Prompt — Although the entries contain pictures, your copy should hold only their exact text.

[Saved data entries]
-- Opening Marker --
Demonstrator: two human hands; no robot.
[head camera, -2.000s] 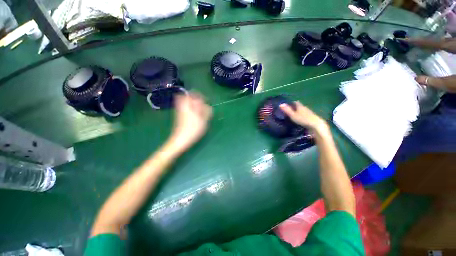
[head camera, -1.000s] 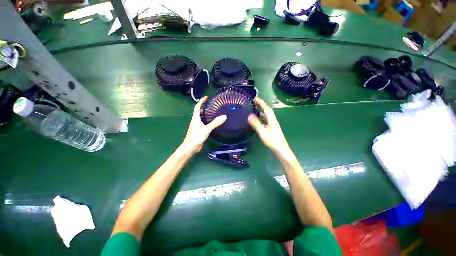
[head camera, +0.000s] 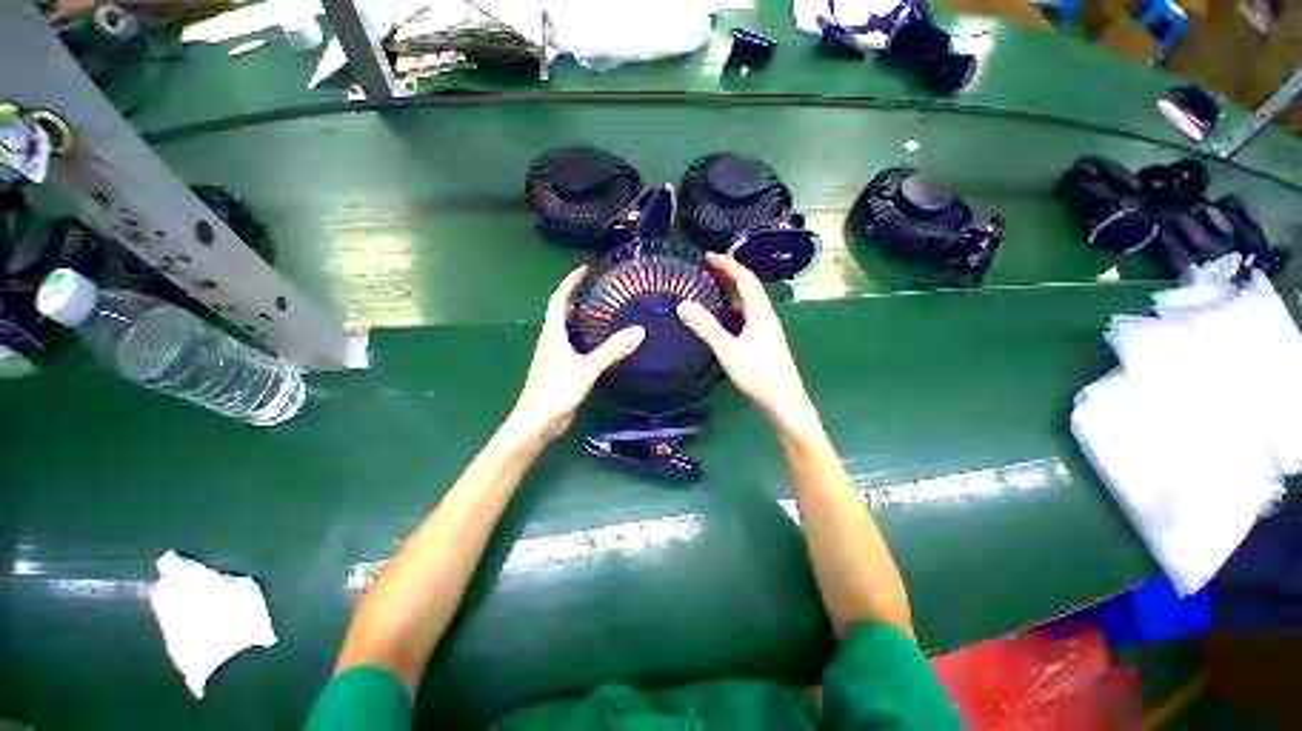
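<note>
A round black clip-on fan is held in both my hands at the middle of the view, over the green bench. Its slotted cage shows an orange-copper glow between the ribs at the top. My left hand grips its left side, with the thumb on the dark centre disc. My right hand grips its right side, with the thumb at the disc's upper right edge. The black spring clip shows below the fan head. My fingers behind the cage are partly hidden.
Three black fans lie on the green conveyor just beyond, and several more sit at the right. A water bottle leans by the perforated post. A white cloth lies front left. White bags are stacked at the right edge.
Since one second ago, the fans on the conveyor have shifted right. My right thumb has moved up and left on the held fan. Earlier, only my right hand held it, farther right.
</note>
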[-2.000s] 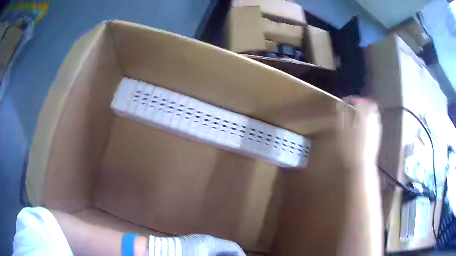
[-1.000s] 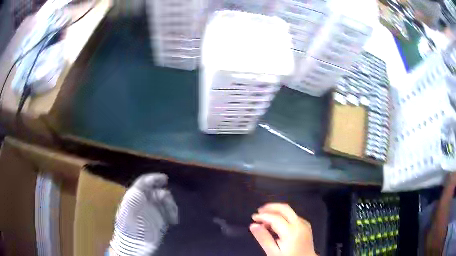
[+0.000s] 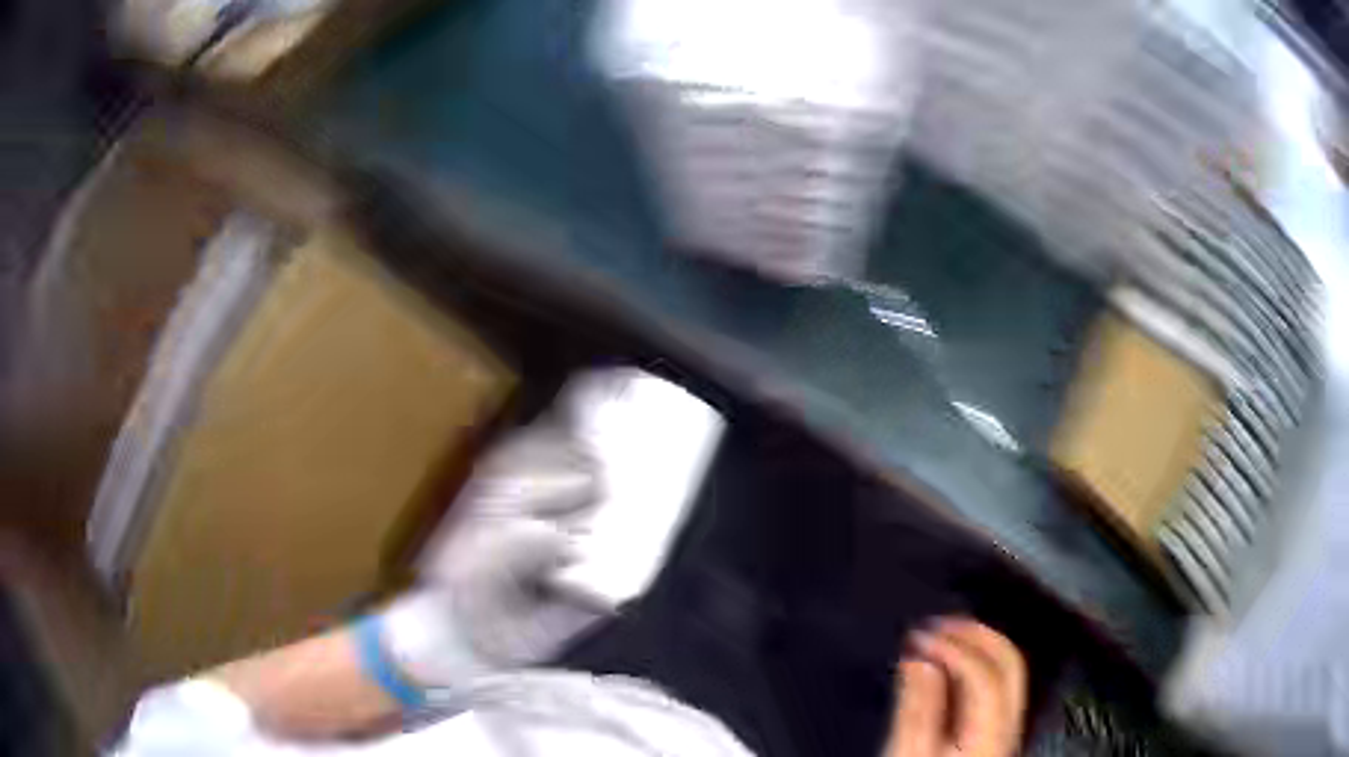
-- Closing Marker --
Expected answer —
Demonstrator: two human hands; no robot.
[head camera, -2.000s] 
[head camera, -1.000s] 
[head camera, +0.000s] 
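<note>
A round black clip-on fan is held in both my hands at the middle of the view, over the green bench. Its slotted cage shows an orange-copper glow between the ribs at the top. My left hand grips its left side, with the thumb on the dark centre disc. My right hand grips its right side, with the thumb at the disc's upper right edge. The black spring clip shows below the fan head. My fingers behind the cage are partly hidden.
Three black fans lie on the green conveyor just beyond, and several more sit at the right. A water bottle leans by the perforated post. A white cloth lies front left. White bags are stacked at the right edge.
Since one second ago, the fans on the conveyor have shifted right. My right thumb has moved up and left on the held fan. Earlier, only my right hand held it, farther right.
</note>
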[-2.000s] 
[-1.000s] 
[+0.000s] 

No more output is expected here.